> slow and expensive du commands You'd be surprised how cheap these du(1) can be...

> slow and expensive du commands

You'd be surprised how cheap these du(1) can be when you're running the same du(1) command over and over. Think of it like running the same SQL query over and over — the first time you do it, the DBMS takes its time doing IO to pull the relevant disk pages into the disk cache; but the Nth≥2 time, the query is entirely over "hot" data. Hot filesystem metadata pages, in this case. (Plus, for the file(s) that were just written by your command, the query is hot because those pages are still in memory from being recently dirty.)

I regularly unpack tarballs containing 10 million+ files; and periodic du(1) over these takes only a few milliseconds of wall-clock time to complete.

(The other bottleneck with du(1), for deep file hierarchies, is printing all the subdirectory sizes.

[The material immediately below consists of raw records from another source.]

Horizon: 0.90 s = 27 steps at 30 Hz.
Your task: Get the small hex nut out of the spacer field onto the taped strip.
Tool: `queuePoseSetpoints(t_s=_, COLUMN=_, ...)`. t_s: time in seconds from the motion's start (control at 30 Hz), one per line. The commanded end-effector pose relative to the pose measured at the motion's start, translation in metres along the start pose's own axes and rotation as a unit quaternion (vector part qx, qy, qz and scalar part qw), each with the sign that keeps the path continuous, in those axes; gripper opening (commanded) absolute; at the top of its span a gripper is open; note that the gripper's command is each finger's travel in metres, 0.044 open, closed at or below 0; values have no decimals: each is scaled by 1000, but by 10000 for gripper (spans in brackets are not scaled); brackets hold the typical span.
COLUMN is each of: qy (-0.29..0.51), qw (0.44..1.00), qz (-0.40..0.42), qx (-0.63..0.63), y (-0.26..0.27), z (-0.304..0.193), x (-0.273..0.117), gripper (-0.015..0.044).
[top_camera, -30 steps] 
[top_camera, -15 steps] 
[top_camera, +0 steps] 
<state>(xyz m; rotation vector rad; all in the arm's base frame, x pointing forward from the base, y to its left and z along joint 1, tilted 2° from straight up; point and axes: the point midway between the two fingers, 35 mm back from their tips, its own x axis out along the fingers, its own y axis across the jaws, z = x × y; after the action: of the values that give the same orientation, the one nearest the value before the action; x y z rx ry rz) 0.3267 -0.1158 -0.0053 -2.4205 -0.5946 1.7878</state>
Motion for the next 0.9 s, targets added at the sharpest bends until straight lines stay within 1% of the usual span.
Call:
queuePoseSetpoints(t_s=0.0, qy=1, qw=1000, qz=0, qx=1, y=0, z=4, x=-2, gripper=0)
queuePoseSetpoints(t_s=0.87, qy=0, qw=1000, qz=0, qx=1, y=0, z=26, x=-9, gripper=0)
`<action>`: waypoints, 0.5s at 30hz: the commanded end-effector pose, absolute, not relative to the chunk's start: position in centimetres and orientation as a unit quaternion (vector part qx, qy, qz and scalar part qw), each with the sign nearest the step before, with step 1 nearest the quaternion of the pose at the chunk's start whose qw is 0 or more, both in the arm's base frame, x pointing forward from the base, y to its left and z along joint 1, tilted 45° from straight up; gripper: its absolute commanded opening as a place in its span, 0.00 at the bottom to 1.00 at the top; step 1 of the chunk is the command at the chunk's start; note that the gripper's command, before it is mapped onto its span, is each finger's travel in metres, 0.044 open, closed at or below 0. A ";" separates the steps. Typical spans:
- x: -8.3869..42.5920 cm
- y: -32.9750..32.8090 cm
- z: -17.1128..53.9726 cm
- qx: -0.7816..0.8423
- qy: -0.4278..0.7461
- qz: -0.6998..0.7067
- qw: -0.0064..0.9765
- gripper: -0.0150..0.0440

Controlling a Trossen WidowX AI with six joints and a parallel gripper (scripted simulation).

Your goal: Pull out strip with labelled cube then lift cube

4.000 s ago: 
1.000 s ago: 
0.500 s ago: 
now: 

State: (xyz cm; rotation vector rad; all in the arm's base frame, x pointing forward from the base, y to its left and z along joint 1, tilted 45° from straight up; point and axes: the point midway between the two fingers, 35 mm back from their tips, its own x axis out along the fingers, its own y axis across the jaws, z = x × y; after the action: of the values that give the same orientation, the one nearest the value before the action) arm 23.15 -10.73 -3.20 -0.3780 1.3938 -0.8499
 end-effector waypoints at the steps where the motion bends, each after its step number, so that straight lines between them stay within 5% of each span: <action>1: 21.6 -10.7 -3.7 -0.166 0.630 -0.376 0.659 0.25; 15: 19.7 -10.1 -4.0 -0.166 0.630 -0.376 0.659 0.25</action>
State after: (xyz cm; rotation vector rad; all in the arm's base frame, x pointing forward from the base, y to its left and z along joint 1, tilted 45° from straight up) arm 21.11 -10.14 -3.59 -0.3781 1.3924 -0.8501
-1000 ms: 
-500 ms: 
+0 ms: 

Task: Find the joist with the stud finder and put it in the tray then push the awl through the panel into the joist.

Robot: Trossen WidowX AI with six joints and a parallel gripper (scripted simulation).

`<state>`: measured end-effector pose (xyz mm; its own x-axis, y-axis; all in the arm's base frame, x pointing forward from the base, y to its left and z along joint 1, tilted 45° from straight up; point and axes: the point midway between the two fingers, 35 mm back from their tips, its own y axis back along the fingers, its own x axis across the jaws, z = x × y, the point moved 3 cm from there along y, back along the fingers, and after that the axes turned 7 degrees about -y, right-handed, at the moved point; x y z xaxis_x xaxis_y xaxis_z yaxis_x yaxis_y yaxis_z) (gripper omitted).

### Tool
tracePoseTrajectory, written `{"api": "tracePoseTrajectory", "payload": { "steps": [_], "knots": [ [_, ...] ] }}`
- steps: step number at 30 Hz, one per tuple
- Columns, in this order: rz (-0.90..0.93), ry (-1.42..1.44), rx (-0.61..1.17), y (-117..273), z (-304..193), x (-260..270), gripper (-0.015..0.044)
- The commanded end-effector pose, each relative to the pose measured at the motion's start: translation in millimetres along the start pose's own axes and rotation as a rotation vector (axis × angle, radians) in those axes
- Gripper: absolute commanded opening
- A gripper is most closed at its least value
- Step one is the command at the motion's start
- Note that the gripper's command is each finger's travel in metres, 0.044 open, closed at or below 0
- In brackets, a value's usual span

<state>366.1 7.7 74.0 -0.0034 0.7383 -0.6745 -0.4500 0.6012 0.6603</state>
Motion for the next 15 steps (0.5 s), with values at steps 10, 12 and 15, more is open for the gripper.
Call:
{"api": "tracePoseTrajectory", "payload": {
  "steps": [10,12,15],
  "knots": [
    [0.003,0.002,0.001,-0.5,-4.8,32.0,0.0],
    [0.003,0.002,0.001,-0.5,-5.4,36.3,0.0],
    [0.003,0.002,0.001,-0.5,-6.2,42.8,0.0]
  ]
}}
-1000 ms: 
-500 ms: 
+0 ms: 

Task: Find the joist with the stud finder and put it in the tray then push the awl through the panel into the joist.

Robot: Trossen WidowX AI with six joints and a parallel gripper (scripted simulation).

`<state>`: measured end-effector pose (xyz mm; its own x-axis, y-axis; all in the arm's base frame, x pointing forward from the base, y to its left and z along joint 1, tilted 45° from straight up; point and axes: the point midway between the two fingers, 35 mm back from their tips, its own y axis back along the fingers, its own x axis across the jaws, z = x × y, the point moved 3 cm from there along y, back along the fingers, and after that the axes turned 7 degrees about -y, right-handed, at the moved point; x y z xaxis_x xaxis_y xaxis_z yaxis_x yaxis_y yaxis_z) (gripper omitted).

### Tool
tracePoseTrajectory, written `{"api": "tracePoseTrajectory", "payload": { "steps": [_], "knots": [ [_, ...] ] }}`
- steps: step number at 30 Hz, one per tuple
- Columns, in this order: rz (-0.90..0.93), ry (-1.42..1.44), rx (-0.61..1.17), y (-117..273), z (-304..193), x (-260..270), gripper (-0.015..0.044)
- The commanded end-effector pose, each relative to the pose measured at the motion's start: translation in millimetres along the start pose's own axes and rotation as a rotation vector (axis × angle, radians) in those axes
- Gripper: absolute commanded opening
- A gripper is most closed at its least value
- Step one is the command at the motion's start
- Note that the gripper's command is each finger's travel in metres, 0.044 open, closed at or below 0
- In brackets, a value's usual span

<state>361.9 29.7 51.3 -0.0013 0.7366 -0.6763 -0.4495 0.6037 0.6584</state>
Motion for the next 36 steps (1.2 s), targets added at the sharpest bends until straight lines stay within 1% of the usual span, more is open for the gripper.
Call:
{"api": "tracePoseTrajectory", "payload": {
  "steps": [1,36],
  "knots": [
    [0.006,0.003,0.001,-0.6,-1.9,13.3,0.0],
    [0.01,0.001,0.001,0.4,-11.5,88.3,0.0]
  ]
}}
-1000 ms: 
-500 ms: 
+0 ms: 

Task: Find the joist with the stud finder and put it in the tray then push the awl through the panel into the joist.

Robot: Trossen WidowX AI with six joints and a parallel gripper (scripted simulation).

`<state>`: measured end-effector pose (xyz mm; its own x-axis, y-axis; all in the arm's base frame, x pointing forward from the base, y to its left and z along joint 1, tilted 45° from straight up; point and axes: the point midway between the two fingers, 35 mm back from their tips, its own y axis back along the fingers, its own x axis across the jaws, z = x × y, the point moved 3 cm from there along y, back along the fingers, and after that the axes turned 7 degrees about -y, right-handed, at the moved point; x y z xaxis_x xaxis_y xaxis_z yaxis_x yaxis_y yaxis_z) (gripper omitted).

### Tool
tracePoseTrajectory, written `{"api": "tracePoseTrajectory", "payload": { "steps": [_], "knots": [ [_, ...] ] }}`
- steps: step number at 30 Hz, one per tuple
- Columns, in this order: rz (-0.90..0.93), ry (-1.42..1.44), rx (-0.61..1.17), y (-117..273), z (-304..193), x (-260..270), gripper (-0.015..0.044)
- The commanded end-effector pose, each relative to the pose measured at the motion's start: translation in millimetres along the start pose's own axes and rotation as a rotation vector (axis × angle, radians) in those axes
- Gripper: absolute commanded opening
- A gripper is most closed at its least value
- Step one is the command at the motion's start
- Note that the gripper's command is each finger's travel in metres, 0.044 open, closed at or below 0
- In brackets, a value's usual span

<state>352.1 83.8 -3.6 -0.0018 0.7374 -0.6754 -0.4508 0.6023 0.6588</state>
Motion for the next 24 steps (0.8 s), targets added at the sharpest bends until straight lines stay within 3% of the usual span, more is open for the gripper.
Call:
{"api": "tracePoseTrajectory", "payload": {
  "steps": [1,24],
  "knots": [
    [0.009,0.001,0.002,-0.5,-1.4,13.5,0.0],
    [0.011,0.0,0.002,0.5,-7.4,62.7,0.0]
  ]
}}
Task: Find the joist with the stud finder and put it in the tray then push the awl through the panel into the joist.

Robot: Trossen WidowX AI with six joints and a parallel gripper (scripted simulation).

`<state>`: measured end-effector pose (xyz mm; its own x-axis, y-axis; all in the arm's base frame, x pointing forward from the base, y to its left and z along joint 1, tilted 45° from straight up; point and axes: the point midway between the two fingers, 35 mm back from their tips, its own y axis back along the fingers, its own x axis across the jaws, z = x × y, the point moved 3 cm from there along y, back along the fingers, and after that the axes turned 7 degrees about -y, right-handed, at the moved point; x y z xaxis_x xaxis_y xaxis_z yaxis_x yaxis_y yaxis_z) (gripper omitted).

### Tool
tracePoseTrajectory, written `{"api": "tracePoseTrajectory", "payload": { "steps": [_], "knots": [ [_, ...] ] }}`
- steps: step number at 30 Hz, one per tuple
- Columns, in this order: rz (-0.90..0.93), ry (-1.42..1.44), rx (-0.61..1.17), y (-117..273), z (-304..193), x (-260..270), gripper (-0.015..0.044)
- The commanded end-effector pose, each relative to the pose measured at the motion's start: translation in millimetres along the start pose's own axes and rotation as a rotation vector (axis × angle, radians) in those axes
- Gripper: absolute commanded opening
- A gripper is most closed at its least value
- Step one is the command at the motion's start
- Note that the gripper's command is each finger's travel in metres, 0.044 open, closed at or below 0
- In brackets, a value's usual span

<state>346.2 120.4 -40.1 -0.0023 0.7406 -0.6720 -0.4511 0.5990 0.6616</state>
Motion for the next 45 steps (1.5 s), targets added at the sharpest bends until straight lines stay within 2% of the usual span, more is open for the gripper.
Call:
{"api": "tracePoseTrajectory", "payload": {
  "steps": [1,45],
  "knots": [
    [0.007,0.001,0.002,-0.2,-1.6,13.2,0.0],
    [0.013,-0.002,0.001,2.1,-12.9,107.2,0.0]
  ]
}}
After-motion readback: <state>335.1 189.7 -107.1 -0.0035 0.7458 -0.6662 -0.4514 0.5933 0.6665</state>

Which is why the `-d 0` — to only print the total.)

You might be worried about something else thrashing the disk cache, but in my experience I've never needed to run an ETL-like job on a system that's also running some other completely orthogonal IO-heavy prod workload. Usually such jobs are for restoring data onto new systems, migrating data between systems, etc.; where if there is any prod workload running on the box, it's one that's touching all the same data you're touching, and so keeping disk-cache coherency.